63 Gençlerini ateş yuttu, Kızlarına düğün türküsü söylenmez oldu.
Юношей его поедал огонь, и девицам его не пели брачных песен;
64 Kâhinleri kılıç altında öldü, Dul kadınları ağlayamadı.
священники его падали от меча, и вдовы его не плакали.

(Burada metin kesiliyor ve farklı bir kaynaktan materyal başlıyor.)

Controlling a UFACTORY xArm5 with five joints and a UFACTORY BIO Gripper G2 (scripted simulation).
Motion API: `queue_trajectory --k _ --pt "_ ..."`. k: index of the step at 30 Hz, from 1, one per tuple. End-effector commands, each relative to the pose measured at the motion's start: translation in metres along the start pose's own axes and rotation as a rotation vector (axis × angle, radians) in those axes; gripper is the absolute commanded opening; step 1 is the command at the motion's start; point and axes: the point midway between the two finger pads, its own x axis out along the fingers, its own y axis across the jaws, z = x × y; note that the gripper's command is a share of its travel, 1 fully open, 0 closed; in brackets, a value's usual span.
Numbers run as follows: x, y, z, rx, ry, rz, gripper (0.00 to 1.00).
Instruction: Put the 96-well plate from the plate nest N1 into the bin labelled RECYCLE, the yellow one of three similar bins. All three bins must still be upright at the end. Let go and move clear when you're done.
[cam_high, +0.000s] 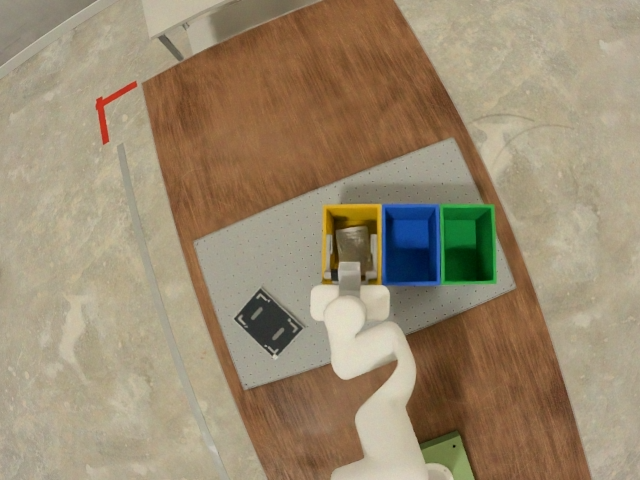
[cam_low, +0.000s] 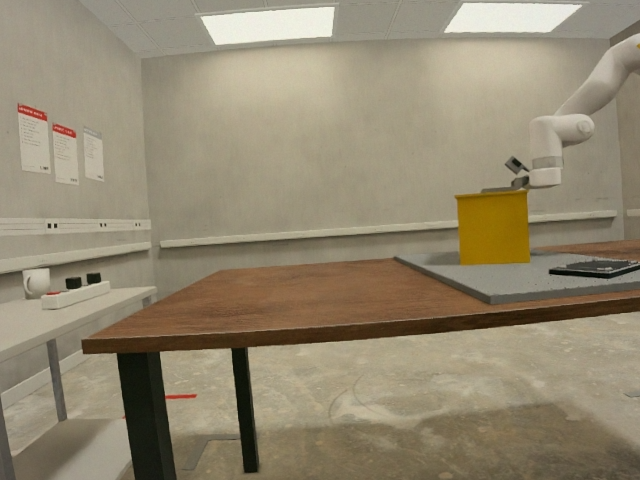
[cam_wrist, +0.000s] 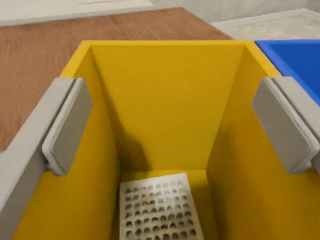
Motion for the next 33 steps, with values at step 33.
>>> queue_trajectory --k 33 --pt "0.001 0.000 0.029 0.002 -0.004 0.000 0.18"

65 O zaman Rab uykudan uyanır gibi, Şarabın rehavetinden ayılan bir yiğit gibi oldu.
Но, как бы от сна, воспрянул Господь, как бы исполин, побежденный вином,
66 Düşmanlarını püskürttü, Onları sonsuz utanca boğdu.
и поразил врагов его в тыл, вечному сраму предал их;
67 Tanrı Yusuf soyunu reddetti, Efrayim oymağını seçmedi;
и отверг шатер Иосифов и колена Ефремова не избрал,
68 Ancak Yahuda oymağını, Sevdiği Siyon Dağı'nı seçti.
а избрал колено Иудино, гору Сион, которую возлюбил.
69 Tapınağını doruklar gibi, Sonsuzluk için kurduğu yeryüzü gibi yaptı.
И устроил, как небо, святилище Свое и, как землю, утвердил его навек,
70 Kulu Davut'u seçti, Onu koyun ağılından aldı.
и избрал Давида, раба Своего, и взял его от дворов овчих
71 Halkı Yakup'u, kendi halkı İsrail'i gütmek için, Onu yavru kuzuların ardından getirdi.
и от доящих привел его пасти народ Свой, Иакова, и наследие Свое, Израиля.
72 Böylece Davut onlara dürüstçe çobanlık etti, Becerikli elleriyle onlara yol gösterdi.
И он пас их в чистоте сердца своего и руками мудрыми водил их.